= Harry Potter prequel =

2008 short story by J. K. Rowling

An 800-word, untitled short story, unofficially known as the Harry Potter prequel, was written by J. K. Rowling in 2008 as part of a charity auction event, for which it fetched £25,000. It was published as part of What's Your Story Postcard Collection. The story recounts an encounter with Muggle police experienced by Sirius Black and James Potter, taking place before the events of the Harry Potter series. The manuscript was stolen in 2017, and has not been located as of 2026.

==Synopsis==
Policemen PC Anderson and Sergeant Fisher are chasing a motorbike which is breaking the speed limit into a dead-end alley. They confront the two youths riding the bike, who introduce themselves as Sirius Black and James Potter. As the policemen attempt to arrest them for speeding and riding without helmets, three men on broomsticks fly down the alley towards them. James and Sirius use their wands to lift the police car up to form a barrier, and the broomstick riders crash into it. Sirius and James then leave the frightened policemen in the alley.
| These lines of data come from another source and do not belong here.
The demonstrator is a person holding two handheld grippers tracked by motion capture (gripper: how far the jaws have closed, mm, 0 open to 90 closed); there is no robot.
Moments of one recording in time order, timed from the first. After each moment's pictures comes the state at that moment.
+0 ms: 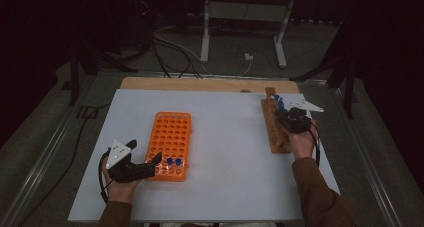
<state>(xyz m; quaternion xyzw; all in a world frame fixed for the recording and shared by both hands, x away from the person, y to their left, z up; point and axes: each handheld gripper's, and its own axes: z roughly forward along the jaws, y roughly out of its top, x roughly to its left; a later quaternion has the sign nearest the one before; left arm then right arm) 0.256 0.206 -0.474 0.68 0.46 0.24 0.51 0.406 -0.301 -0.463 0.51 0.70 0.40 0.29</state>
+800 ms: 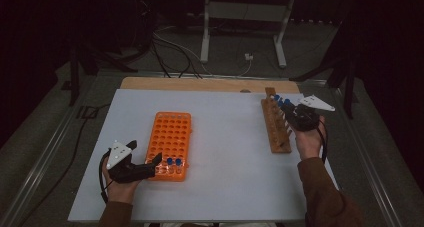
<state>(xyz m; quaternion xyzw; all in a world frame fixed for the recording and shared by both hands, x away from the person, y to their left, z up) 0.256 0.206 -0.477 0.69 0.46 0.25 0.50 0.386 -0.305 -0.420 0.48 0.69 0.44 0.33</state>
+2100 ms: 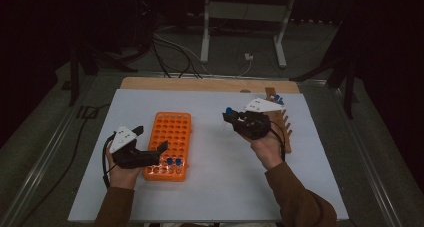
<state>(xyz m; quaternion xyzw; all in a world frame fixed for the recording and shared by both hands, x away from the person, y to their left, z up) 0.283 0.192 -0.438 0.71 0.41 0.23 0.53 0.350 -0.157 -0.392 0.32 0.78 0.51 0.18</state>
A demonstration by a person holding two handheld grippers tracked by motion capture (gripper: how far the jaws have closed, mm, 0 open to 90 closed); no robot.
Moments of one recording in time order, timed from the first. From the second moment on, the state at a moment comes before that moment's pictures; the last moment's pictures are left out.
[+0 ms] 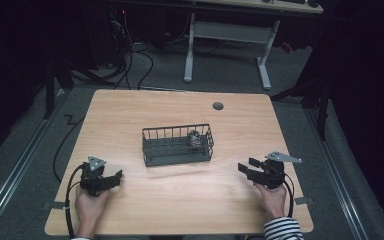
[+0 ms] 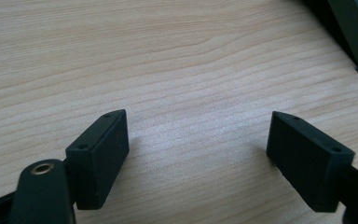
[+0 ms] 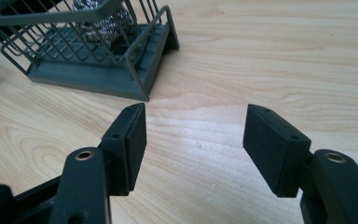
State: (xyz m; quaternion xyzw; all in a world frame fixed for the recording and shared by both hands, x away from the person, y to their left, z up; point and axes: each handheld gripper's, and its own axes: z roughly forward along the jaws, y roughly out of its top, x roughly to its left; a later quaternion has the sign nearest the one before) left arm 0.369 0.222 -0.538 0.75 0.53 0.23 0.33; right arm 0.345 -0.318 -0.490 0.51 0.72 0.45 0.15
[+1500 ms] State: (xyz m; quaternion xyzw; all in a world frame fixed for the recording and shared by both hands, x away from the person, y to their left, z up) left arm 0.369 0.222 -0.538 0.75 0.53 0.22 0.33; right arm 0.348 -0.297 -0.531 0.50 0.77 0.33 0.22
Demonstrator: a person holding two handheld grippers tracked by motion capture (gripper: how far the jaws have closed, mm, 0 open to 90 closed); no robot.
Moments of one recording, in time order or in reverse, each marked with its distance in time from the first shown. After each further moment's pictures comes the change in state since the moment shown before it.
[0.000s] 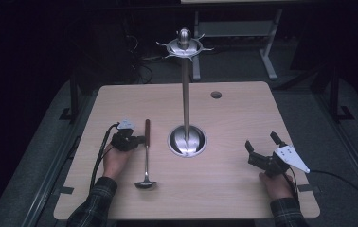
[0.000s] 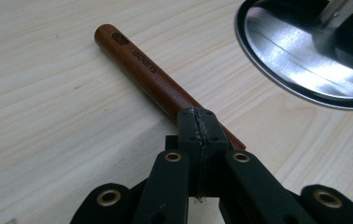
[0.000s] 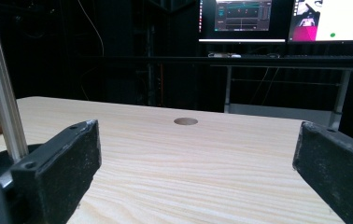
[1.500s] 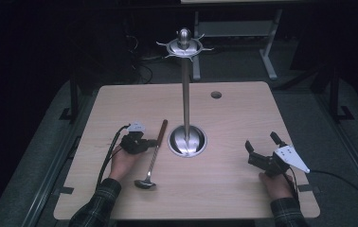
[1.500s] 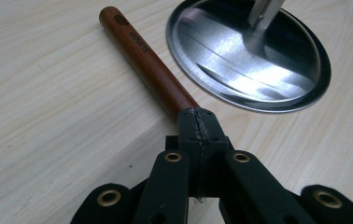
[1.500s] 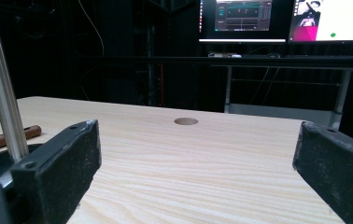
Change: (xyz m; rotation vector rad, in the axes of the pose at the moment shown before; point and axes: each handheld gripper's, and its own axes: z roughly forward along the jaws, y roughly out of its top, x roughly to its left) left arm -0.027 0.007 0.011 0.009 -0.134 0.068; right arm 0.000 0.000 0.000 0.000 0.002 0.001
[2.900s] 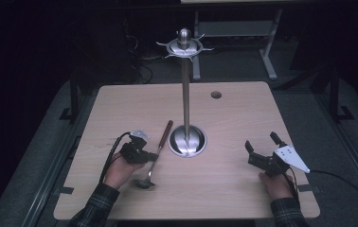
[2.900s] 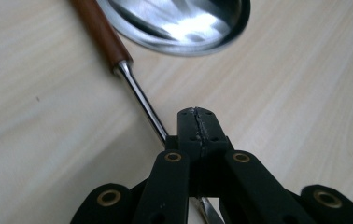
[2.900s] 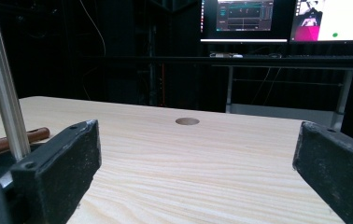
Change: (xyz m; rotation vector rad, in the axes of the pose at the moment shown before) left arm -0.047 0.004 -0.032 0.218 -0.087 -0.034; right arm 0.000 0.000 0.000 0.001 0.007 -0.001
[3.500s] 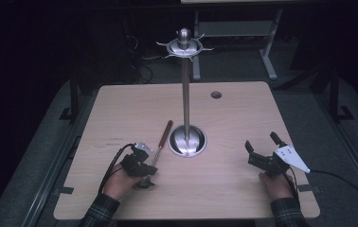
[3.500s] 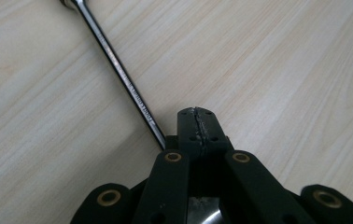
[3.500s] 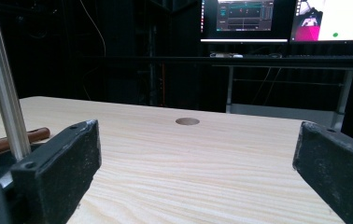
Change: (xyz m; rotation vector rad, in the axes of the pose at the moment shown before) left arm -0.021 -0.020 0.006 0.107 0.019 0.013; right arm 0.000 0.000 0.000 -0.001 0.001 0.000
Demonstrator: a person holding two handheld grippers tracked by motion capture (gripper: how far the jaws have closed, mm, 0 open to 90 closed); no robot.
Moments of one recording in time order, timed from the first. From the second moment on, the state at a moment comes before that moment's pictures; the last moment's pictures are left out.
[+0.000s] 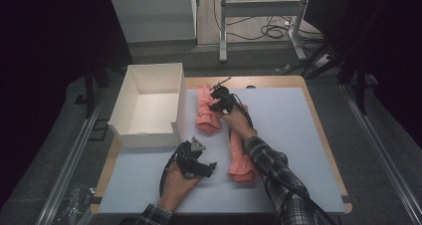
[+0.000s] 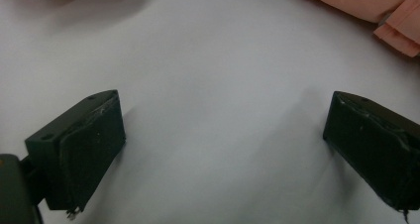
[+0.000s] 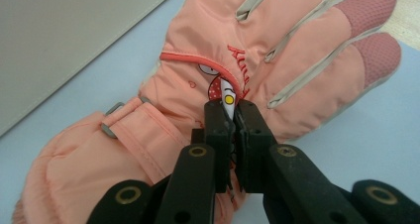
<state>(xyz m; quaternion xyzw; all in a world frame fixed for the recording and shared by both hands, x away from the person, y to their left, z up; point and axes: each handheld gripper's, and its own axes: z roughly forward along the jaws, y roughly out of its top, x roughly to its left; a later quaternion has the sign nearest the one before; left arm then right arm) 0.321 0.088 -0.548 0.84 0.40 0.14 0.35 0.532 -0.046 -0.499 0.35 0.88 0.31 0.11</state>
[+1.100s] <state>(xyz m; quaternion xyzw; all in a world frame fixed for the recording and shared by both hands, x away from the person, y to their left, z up) 0.321 0.088 -0.548 0.84 0.40 0.14 0.34 0.481 -0.096 -0.433 0.33 0.85 0.40 0.04</state>
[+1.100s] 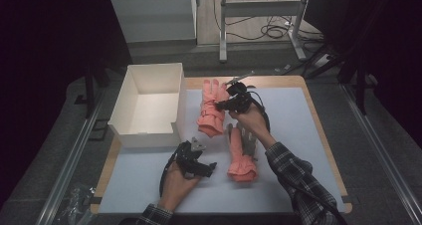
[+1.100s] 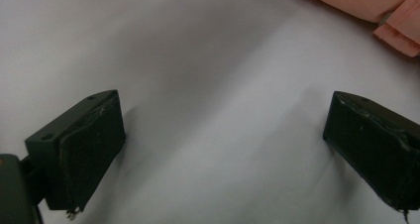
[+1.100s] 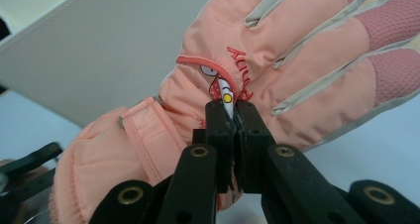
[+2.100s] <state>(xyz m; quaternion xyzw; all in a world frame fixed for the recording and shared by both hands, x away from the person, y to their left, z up) 0.321 0.088 -0.548 0.84 0.40 0.14 0.35 0.378 -0.189 -0.417 0.33 0.86 0.40 0.02</state>
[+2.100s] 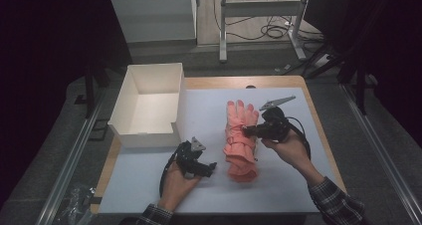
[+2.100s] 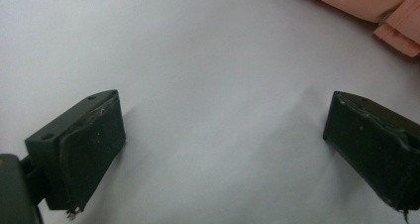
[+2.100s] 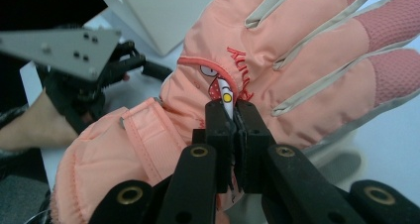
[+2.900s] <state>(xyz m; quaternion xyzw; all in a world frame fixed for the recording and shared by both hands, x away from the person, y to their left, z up) 0.321 0.088 -0.548 0.84 0.40 0.14 0.34 0.359 -0.191 -0.471 0.34 0.87 0.36 0.06</state>
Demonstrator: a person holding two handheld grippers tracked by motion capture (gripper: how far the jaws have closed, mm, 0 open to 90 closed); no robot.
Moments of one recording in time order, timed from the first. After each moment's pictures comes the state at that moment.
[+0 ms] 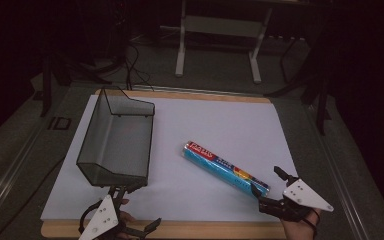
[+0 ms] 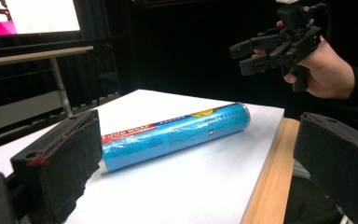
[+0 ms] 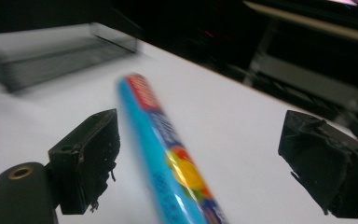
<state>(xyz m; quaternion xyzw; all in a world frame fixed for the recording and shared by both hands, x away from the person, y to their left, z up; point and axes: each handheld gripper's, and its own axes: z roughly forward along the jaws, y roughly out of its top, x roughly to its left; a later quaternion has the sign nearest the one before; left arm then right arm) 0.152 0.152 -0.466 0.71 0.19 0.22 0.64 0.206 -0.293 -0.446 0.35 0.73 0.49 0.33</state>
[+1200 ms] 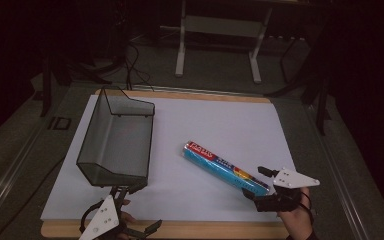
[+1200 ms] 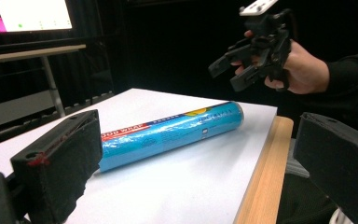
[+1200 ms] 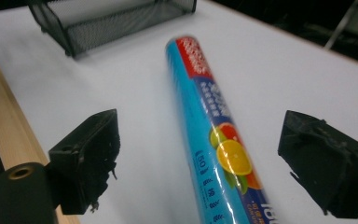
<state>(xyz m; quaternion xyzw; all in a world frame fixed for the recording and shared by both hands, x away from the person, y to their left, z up) 0.152 0.151 -0.466 0.72 0.19 0.21 0.64 0.243 -0.287 -0.452 0.29 0.82 0.46 0.18</state>
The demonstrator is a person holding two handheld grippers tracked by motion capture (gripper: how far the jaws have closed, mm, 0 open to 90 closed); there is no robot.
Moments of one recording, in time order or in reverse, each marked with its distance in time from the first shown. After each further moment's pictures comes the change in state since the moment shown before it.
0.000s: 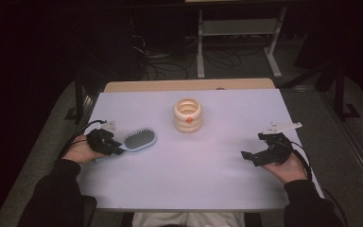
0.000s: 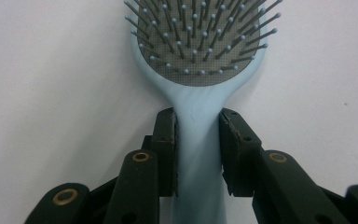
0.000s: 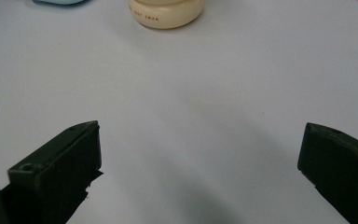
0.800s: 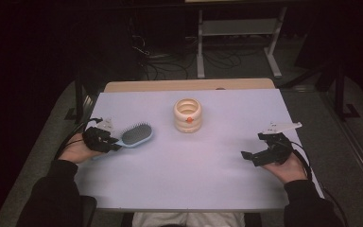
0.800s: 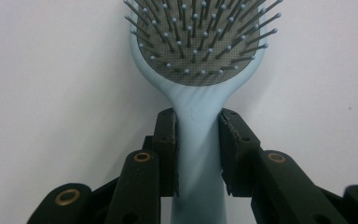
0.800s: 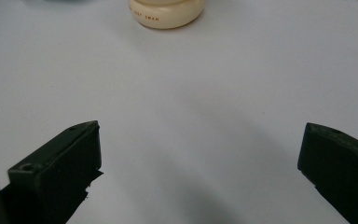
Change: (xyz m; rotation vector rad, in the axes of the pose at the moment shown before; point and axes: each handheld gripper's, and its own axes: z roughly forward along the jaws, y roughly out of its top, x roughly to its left) left arm -0.005 0.001 -0.020 -0.047 0.101 0.017; right arm 0.000 0.000 0.000 0.002 0.001 0.000
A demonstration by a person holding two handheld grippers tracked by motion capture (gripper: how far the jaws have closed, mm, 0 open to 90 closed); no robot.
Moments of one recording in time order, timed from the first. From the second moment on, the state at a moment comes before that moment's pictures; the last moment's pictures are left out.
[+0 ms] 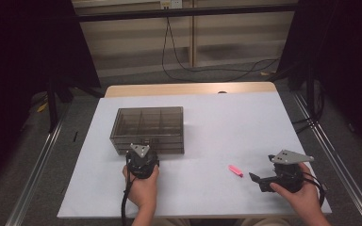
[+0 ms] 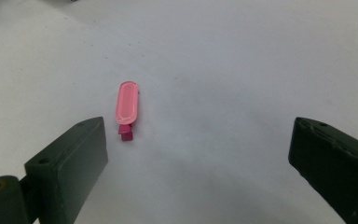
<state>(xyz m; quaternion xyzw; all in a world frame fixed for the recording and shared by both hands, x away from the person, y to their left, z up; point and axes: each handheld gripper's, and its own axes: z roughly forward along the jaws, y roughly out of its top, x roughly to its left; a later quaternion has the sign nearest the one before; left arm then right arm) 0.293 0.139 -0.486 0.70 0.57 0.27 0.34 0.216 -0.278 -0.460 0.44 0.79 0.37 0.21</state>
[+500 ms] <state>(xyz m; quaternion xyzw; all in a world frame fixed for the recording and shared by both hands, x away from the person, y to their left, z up) 0.288 0.139 -0.484 0.70 0.57 0.28 0.34 0.217 -0.278 -0.460 0.44 0.79 0.37 0.21</state>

Rowling concludes the story card with the words, "From the prequel I am not working on – but that was fun!"

==History==
===Background===
On 11 June 2008, Waterstones held a charity event called "What's Your Story?". Thirteen authors, including Rowling, were invited to write stories on an A5 card for auction with proceeds going to English PEN and Dyslexia Action. Rowling's card was sold for £25,000 (Note: ) to Hira Digpal, president of Tokyo-based investment-banking consulting company Red-33. The total raised from the sale of all thirteen cards was £47,150. (Note: )

===Theft===
In April 2017, the manuscript of the prequel was stolen during a burglary in Birmingham. Rowling tweeted about the incident, asking fans not to buy the work if offered it, and West Midlands Police appealed for information. The burglary victim told the BBC that the work was "priceless" and had the potential to raise money for additional good causes, if it were to be sold again legitimately. "I don't think whoever took it or stole it or who might purchase it will really understand the benefits to people out there, what it can do," he said. "If it's destroyed, or if it's lost, it's a great loss." As of July 2025, there was no reporting about the whereabouts of the manuscript.